The evidence reviewed in[20][21] suggest the following association between functionality to histological classification:

1. Stimulus squaring is likely to be performed by receptor cells.
2. Stimulus edge emphasizing and signal transduction is performed by neurons.
3. Temporal accumulation of neurotransmitters is performed by glia cells. Short term neurotransmitter accumulation is likely to occur also in some types of neurons.

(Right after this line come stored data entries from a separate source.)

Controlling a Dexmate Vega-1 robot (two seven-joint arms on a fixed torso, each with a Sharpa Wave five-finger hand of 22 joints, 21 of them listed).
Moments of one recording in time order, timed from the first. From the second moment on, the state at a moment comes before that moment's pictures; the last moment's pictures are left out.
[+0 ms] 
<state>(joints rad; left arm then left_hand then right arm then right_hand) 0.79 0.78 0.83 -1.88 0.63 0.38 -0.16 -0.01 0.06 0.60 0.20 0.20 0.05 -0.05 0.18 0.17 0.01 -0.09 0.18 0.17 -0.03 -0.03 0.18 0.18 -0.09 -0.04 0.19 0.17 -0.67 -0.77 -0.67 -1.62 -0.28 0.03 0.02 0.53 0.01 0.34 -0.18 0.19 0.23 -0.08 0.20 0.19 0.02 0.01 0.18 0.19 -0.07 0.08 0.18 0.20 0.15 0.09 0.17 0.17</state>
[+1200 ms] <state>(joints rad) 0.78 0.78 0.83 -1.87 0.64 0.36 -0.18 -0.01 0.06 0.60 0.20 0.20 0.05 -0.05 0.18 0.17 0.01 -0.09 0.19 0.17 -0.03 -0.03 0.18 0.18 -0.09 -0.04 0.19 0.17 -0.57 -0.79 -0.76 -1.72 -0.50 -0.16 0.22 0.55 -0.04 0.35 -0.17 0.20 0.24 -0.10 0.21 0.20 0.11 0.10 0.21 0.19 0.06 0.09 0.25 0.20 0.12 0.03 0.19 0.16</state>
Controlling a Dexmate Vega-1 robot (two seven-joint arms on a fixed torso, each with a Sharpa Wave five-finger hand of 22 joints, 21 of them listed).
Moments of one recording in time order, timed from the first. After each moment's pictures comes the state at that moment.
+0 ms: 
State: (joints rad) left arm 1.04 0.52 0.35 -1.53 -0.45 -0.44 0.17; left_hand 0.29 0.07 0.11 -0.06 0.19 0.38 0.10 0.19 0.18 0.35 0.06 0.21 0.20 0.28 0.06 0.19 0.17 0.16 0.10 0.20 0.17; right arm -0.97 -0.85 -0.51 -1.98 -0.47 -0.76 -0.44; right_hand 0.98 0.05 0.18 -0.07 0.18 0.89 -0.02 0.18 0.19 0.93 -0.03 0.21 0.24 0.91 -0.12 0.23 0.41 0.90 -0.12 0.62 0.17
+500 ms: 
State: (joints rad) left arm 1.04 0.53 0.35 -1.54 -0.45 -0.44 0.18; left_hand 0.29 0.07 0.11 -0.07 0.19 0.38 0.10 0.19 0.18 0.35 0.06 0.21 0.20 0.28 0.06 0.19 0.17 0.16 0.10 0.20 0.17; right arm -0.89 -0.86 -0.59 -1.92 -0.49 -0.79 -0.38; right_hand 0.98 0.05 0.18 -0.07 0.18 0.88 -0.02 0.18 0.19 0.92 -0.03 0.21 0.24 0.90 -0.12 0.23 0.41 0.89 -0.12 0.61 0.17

4. Logical switching is executed by glia cells, and it results from exceeding a threshold level of neurotransmitter concentration. This threshold crossing is also accompanied by a change in neurotransmitter leak rate.
5. Physical all-or-non movement switching is due to muscle cells and results from exceeding a certain neurotransmitter concentration threshold on muscle surroundings.

Note that although the electrophysiological signals in Fig.6 are often similar to the functional signal (signal power / neurotransmitter concentration / muscle force), there are some stages in which the electrical observation is different from the functional purpose of the corresponding step. In particular, Nossenson et al. suggested that glia threshold crossing has a completely different functional operation compared to the radiated electrophysiological signal, and that the latter might only be a side effect of glia break.